Of late, the financial press has been reporting on something that we have suspected for sometime. Barack Obama is ignoring Paul Volcker.
It does not appear that Paul Volcker, at 6'7" and recognized as the inflation slayer (although he really only knocked inflation out for a short period), likes being ignored. WSJ is reporting that Volcker, who is generally the diplomat that doesn't call out people in public, went after Fed vice-chair Donald Kohn, during a conference today:
Federal Reserve Vice Chairman Donald Kohn’s question-and-answer session at a Vanderbilt University conference Saturday was going as countless others surely have in his years as a top policy maker....Of course, Bernanke has his helicopter cruising at a level that will result in much higher inflation than 2%, or 3%, or 4%. But I do like Volcker a little PO'ed, he starts digging up the bodies real fast.
Until Paul Volcker raised his hand.
Then, Kohn was grilled over the Fed’s apparent effort to convey that it considers a roughly 2% inflation rate to be appropriate for the economy in the long term.
Former Fed Chairman Volcker, who along with Kohn was at a conference honoring former Fed governor Dewey Daane, questioned how the Fed can talk about both 2% inflation and price stability.
“I don’t get it,” Volcker said, leading to a lively back and forth between the two central-bank heavyweights.
By setting 2% as an inflation objective, the Fed is “telling people in a generation they’re going to be losing half their purchasing power,” Volcker said. And if 2% is the best inflation rate, and the economic recovery lags, does that mean that 3% becomes the ideal rate, he asked.

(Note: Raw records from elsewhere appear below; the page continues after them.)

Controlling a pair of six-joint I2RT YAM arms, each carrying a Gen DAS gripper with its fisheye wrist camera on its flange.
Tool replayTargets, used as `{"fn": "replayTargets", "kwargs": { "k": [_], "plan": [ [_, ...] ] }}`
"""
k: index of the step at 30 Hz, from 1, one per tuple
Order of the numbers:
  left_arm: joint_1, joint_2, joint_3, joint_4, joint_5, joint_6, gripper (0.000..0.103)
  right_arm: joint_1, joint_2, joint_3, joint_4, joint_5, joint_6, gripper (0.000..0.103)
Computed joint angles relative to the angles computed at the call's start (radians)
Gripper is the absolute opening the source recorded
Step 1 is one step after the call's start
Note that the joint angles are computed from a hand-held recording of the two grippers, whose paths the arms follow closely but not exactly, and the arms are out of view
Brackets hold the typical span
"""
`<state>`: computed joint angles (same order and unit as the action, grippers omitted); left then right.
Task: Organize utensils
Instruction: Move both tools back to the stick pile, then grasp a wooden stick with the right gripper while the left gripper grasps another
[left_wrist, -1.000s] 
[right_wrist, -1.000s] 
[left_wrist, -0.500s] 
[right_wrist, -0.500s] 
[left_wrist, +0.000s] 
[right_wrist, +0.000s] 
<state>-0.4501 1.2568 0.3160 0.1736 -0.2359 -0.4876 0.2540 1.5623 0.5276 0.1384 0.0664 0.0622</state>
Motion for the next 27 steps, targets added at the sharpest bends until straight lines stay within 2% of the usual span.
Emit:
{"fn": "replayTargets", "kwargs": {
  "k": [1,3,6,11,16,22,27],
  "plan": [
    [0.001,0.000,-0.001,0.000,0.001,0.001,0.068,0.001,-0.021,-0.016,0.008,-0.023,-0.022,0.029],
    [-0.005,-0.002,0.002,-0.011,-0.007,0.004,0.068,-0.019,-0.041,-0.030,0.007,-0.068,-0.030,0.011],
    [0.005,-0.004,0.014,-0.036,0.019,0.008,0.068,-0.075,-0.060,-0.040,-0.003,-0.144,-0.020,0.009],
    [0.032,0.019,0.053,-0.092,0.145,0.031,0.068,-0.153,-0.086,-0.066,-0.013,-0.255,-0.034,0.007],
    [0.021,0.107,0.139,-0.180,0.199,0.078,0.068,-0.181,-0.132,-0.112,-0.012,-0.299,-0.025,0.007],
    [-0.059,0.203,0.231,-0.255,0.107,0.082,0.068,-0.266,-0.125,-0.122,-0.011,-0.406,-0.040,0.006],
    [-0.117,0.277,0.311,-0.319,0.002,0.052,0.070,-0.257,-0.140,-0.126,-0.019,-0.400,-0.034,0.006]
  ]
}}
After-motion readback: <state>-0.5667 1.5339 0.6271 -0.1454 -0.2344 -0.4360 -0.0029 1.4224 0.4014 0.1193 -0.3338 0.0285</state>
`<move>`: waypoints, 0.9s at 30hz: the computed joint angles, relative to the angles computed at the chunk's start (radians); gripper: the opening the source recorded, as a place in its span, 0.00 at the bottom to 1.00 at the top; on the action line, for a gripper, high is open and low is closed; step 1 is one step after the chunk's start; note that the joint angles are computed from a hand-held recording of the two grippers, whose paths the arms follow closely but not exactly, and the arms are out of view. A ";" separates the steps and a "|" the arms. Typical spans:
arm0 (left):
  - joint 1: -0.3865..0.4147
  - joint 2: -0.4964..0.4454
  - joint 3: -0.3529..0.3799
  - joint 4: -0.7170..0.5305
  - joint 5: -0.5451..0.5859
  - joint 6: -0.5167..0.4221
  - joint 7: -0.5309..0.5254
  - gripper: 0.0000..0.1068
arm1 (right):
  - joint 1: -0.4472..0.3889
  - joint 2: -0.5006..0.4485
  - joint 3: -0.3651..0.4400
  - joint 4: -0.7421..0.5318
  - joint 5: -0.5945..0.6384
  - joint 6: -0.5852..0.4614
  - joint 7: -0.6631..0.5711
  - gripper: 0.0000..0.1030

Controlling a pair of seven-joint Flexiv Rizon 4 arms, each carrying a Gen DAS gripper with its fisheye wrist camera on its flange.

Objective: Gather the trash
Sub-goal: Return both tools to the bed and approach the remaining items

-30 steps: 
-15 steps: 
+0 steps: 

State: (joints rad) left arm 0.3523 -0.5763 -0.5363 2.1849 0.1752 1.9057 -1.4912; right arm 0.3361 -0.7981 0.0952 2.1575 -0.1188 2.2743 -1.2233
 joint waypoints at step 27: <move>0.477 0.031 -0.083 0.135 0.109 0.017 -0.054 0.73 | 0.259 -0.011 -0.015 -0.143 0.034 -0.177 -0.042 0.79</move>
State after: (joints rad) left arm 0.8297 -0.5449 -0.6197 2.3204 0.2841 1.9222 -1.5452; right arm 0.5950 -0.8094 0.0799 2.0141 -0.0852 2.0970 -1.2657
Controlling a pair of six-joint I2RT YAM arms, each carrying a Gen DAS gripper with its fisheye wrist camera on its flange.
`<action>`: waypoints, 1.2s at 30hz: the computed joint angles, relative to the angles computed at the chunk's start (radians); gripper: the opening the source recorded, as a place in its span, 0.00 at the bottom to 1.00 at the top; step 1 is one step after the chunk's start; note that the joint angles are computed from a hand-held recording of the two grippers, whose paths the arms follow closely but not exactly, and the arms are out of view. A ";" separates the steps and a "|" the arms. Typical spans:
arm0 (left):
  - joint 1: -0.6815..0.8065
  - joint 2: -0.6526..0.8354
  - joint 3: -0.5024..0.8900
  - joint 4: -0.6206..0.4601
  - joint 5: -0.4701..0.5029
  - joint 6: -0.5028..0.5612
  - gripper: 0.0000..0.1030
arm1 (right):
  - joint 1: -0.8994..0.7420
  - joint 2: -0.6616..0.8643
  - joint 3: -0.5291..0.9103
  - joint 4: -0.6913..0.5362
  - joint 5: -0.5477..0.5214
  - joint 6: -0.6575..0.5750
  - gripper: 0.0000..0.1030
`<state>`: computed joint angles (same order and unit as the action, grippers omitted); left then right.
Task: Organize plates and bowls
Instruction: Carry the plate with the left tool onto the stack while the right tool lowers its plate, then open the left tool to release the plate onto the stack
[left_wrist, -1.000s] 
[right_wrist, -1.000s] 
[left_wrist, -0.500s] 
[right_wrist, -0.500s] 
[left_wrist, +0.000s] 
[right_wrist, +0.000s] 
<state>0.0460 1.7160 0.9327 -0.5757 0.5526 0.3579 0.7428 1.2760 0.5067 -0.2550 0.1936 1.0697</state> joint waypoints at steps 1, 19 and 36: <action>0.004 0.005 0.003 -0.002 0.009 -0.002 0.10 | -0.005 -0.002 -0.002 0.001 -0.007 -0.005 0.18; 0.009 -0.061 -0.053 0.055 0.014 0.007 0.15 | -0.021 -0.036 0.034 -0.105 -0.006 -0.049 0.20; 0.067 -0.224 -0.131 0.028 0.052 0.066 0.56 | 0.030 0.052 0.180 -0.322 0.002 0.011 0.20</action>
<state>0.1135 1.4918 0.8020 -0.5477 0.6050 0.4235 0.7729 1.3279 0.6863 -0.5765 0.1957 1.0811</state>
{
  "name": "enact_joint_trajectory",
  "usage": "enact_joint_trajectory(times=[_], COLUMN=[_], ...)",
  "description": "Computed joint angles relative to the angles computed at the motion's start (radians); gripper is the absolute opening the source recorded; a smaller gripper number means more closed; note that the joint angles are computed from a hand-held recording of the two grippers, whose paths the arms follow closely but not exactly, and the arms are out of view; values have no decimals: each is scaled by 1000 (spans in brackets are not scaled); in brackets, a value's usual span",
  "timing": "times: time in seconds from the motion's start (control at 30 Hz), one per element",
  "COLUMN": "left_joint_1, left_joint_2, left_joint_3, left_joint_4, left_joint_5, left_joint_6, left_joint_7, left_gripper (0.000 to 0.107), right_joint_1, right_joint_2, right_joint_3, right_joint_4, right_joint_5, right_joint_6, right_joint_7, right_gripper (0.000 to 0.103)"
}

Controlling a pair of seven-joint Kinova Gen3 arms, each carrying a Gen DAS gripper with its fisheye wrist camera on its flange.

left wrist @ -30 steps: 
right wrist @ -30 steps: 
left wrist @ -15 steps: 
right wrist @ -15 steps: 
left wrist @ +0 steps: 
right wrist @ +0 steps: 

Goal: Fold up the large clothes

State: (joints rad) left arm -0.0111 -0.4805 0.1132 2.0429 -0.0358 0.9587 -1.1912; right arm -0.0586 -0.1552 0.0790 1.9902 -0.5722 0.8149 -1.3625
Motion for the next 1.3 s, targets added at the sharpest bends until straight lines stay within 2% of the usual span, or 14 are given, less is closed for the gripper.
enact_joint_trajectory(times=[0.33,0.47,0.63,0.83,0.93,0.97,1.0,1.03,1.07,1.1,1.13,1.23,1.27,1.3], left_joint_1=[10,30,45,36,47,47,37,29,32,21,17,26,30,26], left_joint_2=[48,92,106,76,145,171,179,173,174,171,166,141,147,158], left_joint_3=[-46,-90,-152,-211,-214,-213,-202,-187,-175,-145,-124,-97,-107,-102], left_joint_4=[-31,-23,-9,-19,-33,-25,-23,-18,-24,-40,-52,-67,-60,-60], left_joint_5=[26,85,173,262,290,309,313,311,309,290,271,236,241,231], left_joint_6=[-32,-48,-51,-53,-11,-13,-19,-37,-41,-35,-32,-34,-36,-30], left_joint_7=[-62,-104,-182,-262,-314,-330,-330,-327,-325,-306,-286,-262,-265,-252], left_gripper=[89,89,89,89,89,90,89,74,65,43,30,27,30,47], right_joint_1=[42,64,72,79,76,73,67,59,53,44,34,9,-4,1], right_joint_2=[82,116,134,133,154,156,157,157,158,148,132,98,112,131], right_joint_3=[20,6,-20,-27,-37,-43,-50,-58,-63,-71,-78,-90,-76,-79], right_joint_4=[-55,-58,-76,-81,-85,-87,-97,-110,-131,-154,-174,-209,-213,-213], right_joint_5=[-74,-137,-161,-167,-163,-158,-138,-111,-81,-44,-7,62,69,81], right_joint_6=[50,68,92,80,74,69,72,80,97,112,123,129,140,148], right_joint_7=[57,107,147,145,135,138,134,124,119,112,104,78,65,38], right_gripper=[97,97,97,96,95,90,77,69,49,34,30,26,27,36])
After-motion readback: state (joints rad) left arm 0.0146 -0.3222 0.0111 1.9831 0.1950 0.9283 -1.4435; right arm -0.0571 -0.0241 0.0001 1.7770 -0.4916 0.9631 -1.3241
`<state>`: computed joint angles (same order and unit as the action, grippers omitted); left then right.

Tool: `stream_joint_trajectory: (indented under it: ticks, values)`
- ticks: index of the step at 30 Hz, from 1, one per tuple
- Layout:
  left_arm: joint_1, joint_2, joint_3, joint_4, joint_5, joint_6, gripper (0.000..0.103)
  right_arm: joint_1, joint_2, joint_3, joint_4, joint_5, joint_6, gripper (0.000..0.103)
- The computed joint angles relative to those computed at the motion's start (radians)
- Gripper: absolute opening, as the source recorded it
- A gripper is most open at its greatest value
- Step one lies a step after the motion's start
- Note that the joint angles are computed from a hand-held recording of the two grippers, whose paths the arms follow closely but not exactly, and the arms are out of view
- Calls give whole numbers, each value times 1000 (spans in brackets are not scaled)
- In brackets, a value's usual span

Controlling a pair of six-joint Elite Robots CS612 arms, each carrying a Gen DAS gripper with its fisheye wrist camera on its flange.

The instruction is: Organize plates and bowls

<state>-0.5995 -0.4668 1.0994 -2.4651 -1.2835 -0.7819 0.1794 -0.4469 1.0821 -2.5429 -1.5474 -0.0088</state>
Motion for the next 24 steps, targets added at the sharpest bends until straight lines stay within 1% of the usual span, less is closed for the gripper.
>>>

Kohn responded that by aiming at 2%, “you have a little more room in nominal interest rates … to react to an adverse shock to the economy.”
The Fed can’t get the nominal, or stated, interest rates it controls below zero. The economically important interest rate, however, is the inflation-adjusted rate. In recessions, the Fed traditionally pushes this inflation-adjusted rate below zero; when inflation is very low or even negative, the Fed can’t bring inflation-adjusted rates below zero.
“Your problem is two [percent] becomes three becomes four,” Kohn told Volcker.
At the conference, Volcker also went after New York Fed President William Dudley. WSJ again:
If it’s any consolation for Kohn, he wasn’t the only one on the business end of Volcker’s barbs. Volcker told New York Fed President William Dudley, who also spoke at the conference, that he doesn’t understand what the Fed’s trying to accomplish by paying interest on excess reserves.
“Now I’m more confused,” Volcker said after Dudley addressed the topic in his speech. (Read the speech here.)
That led to another back-and-forth that ended with Volcker telling Dudley, “I get the impression you’re beginning to like this.”
The same, it seems, could be said for Volcker.